# Old blue jars prices



## alsarve (Feb 20, 2013)

There is a local farm auction I am going to this weekend. On the internet picture listing I saw a box of 12 blue quart canning jars that look in mint condition! I can only assume they are old by the rest of the listing. My question...what is a reasonable price for the dozen?! I need a price in my head so I don't just keep bidding lol. Thanks everyone!


----------



## Wendy (May 10, 2002)

I personally wouldn't give more than $2 each. I have some I am putting on my garage sale & that's what I am putting on them.


----------



## ROSEMAMA (Jan 12, 2007)

Depends on who's at the sale. I've been to farm/estate sales before that were mostly men looking for equip. and picked up jars for $2/big box full. 

Good Luck! I just love auctions


----------



## suitcase_sally (Mar 20, 2006)

A dime a dozen around here.


----------



## sss3 (Jul 15, 2007)

Around here, blue qts are $5, half gal blue are $25. That's CL prices. Don't know if they're selling tho.


----------



## paradox (Nov 19, 2012)

Are you sure they are old? They have started selling blue ones again in a box that is printed to look "old timey".


----------



## alsarve (Feb 20, 2013)

I won't be certain til I look at them Sat morning. The only reason I assumed they were old is everything else at the sale is old lol. I love auctions too! Can't wait and I can't believe I got lucky to have the weekend off from subway! That never happens....


----------



## warnimct (Jul 27, 2012)

I've been at different auctions around here where they sold from $1-3 a jar. See them all the time at antique shops for $5-10


----------



## Helena (May 10, 2002)

Still use my very old blue jars for canning..Figure why save them...use them..Wouldn't pay much for them unless you intend to use them for crafts or gifts..


----------



## Nimrod (Jun 8, 2010)

The jars turned color from clear because of the chemicals used to make the glass.

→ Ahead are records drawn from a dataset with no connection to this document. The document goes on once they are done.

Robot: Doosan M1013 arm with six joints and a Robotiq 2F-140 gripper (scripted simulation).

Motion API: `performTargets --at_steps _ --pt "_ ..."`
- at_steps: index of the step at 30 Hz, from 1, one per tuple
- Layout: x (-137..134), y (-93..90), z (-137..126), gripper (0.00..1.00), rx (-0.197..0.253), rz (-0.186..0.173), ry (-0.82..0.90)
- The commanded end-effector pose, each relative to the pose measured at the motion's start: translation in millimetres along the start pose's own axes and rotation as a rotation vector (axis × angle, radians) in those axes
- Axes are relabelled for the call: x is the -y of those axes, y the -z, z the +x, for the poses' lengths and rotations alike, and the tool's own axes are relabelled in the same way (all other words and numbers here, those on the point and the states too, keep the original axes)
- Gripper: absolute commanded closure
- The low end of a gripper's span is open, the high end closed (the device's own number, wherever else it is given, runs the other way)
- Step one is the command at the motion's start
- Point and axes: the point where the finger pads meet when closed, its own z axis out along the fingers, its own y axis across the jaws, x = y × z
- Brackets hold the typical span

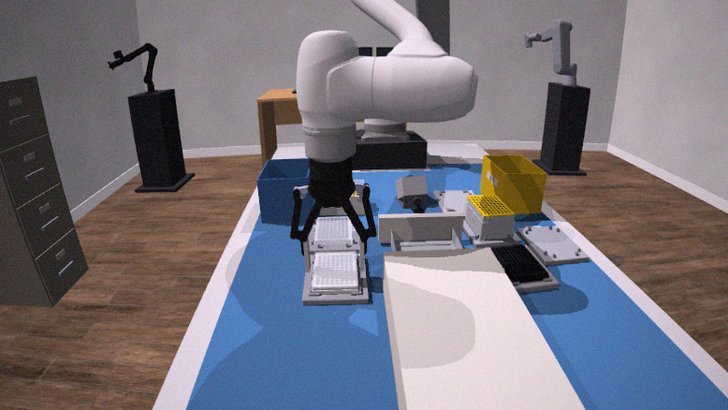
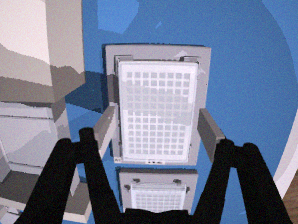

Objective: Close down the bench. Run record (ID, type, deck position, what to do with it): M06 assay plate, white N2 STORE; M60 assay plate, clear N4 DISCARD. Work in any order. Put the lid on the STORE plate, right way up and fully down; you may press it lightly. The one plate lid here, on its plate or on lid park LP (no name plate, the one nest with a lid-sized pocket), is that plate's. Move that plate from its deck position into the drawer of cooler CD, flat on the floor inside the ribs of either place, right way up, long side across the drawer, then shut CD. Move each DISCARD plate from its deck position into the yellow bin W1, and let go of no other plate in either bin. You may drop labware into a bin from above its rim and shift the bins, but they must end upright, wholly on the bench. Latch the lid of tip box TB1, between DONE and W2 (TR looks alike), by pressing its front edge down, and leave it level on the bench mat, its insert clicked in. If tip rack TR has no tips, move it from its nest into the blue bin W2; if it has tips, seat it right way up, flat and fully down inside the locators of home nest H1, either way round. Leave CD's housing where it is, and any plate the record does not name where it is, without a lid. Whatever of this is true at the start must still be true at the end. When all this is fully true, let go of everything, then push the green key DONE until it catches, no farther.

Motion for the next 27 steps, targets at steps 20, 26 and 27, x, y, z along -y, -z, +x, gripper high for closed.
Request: performTargets --at_steps 20,26,27 --pt "0.0 27.3 0.0 0.34 0.000 0.000 0.000" --pt "0.0 32.7 0.0 0.34 0.000 0.000 0.000" --pt "0.0 34.0 0.0 0.34 0.000 0.000 0.000"
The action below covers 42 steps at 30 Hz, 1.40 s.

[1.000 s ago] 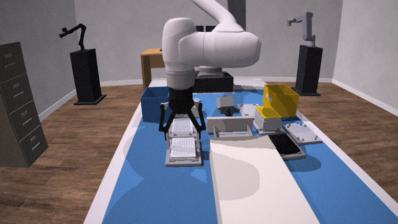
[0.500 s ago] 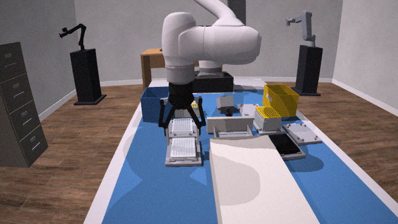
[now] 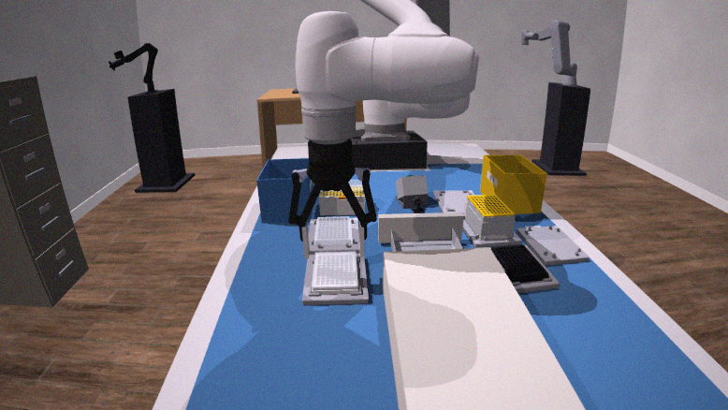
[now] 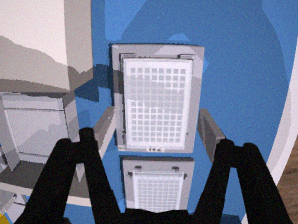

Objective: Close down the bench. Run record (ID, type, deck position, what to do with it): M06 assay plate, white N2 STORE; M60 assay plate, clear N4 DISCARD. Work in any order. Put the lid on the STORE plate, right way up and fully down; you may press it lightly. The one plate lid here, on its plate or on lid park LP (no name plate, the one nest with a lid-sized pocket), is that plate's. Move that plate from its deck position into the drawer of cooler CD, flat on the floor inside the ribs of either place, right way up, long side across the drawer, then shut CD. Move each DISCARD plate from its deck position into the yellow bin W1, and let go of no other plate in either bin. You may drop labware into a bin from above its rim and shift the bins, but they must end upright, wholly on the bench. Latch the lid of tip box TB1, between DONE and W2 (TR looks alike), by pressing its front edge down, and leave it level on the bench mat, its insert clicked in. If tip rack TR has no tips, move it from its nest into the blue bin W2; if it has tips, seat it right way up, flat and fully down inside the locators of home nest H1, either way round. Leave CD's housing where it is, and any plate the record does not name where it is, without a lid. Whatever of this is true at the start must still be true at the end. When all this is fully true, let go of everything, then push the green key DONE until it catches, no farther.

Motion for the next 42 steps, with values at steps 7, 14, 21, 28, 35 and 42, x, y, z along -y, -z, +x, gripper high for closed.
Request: performTargets --at_steps 7,14,21,28,35,42 --pt "0.0 12.1 0.0 0.34 0.000 0.000 0.000" --pt "0.0 20.1 0.0 0.34 0.000 0.000 0.000" --pt "0.0 28.1 0.0 0.34 0.000 0.000 0.000" --pt "0.0 37.4 0.0 0.34 0.000 0.000 0.000" --pt "0.0 44.1 0.0 0.34 0.000 0.000 0.000" --pt "0.0 53.4 0.0 0.34 0.000 0.000 0.000"
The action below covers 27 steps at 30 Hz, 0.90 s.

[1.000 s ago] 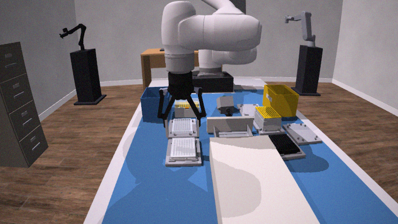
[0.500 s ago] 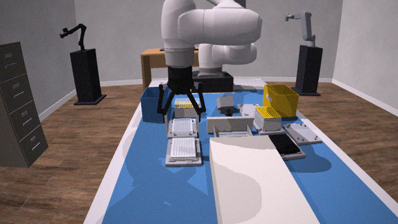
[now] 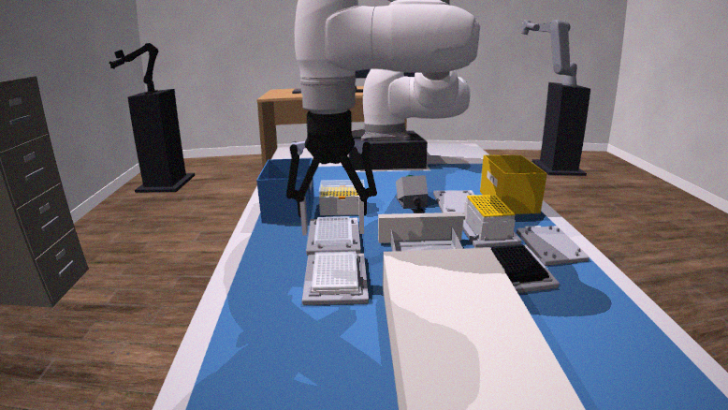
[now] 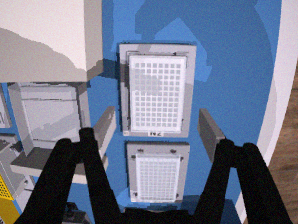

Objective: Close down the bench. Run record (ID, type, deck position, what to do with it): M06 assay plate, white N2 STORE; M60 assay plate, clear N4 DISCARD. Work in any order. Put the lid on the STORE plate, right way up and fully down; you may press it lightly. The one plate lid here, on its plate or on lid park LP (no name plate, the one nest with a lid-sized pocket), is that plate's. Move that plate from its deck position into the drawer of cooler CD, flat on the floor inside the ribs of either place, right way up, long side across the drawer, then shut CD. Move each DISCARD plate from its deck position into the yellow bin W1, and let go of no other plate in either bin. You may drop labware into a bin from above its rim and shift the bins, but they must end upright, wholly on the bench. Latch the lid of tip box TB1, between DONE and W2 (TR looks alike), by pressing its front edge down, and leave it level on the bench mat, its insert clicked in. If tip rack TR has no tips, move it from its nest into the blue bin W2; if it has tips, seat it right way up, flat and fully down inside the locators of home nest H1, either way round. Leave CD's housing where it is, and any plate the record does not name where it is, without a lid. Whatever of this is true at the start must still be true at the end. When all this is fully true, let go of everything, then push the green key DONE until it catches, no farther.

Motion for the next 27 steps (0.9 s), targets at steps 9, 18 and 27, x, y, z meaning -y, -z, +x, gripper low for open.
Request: performTargets --at_steps 9,18,27 --pt "0.0 12.8 0.0 0.34 0.000 0.000 0.000" --pt "0.0 24.8 0.0 0.34 0.000 0.000 0.000" --pt "0.0 33.8 0.0 0.34 0.000 0.000 0.000"
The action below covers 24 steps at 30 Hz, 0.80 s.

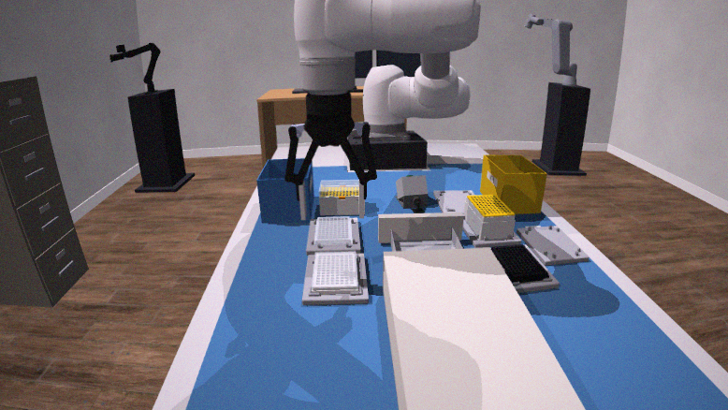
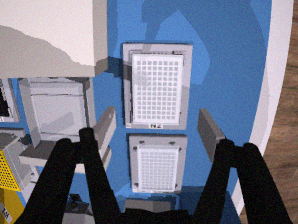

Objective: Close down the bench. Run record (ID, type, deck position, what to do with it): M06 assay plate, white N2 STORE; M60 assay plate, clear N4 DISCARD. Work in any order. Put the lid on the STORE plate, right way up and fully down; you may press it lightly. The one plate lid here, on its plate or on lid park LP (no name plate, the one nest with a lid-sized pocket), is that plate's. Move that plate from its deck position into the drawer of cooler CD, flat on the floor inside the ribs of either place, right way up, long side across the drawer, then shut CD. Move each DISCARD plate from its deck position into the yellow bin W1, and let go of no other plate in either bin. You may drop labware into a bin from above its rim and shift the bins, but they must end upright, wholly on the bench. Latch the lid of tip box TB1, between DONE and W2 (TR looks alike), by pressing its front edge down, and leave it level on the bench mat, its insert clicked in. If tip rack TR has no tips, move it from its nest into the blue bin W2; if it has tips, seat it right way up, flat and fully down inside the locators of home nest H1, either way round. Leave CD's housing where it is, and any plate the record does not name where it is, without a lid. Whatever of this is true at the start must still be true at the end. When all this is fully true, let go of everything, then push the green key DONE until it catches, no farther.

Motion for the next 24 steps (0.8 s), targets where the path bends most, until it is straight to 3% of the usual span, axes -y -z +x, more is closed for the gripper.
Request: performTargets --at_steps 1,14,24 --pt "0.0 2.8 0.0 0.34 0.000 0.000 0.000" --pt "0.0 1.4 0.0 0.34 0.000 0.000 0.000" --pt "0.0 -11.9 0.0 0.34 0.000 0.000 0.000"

There are collectors out there that pay a few bucks for the blue ones. The blue are the most common. Less common and more pricey are green or yellow jars. They can go for some serious cash.

I won't pay much for used canning jars. Wide mouth quarts are $9 a dozen on sale and a dozen bands and lids cost over $4. That means new jars only are $5 a dozen. I expect used jars for half of that.


----------



## terri9630 (Mar 12, 2012)

Around here a dozen quart with mouth jars are $14.99. They were $9.99 last summer but have gone up since Christmas. A box of new lids are $3.99.


----------